◆ Supplied information
######

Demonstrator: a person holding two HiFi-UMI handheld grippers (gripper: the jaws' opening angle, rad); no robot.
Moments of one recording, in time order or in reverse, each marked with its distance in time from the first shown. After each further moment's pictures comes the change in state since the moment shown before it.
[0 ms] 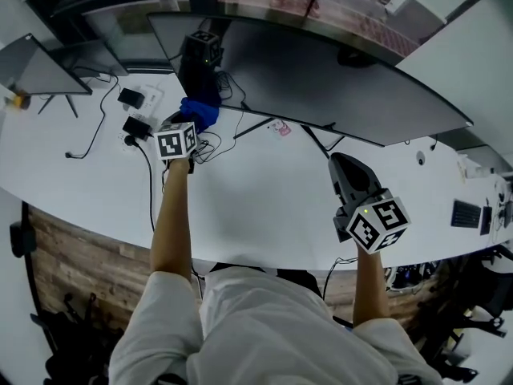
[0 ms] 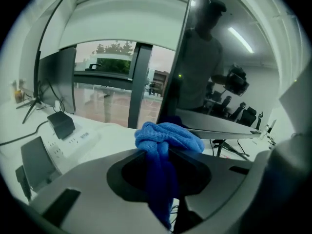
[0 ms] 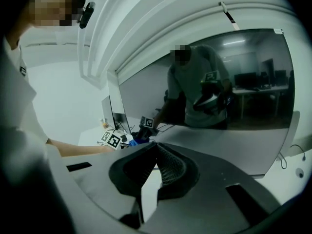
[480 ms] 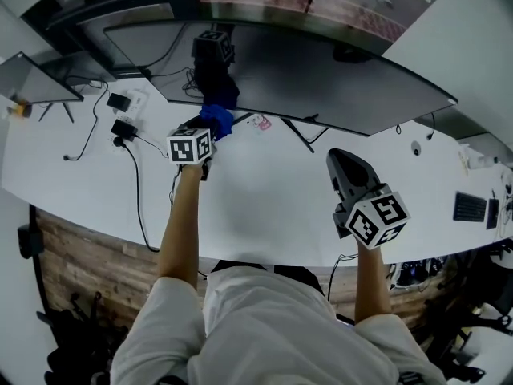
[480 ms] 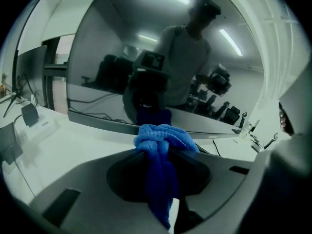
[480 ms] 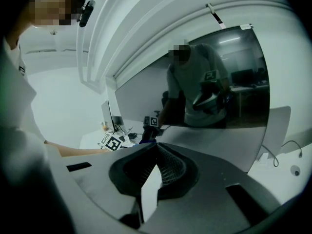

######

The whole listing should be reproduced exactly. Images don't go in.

Demonstrator: a person holding two HiFi-UMI handheld grippers (gripper: the jaws' opening angle, rad); no robot.
Moments of one recording, in time order or in reverse, each marked with its distance in time from the first shown. After each further moment's pictures comes the change in state since the moment shown before it.
[0 ms] 
[0 ms] 
[0 ms] 
[480 ms] 
[480 ms] 
[480 ms] 

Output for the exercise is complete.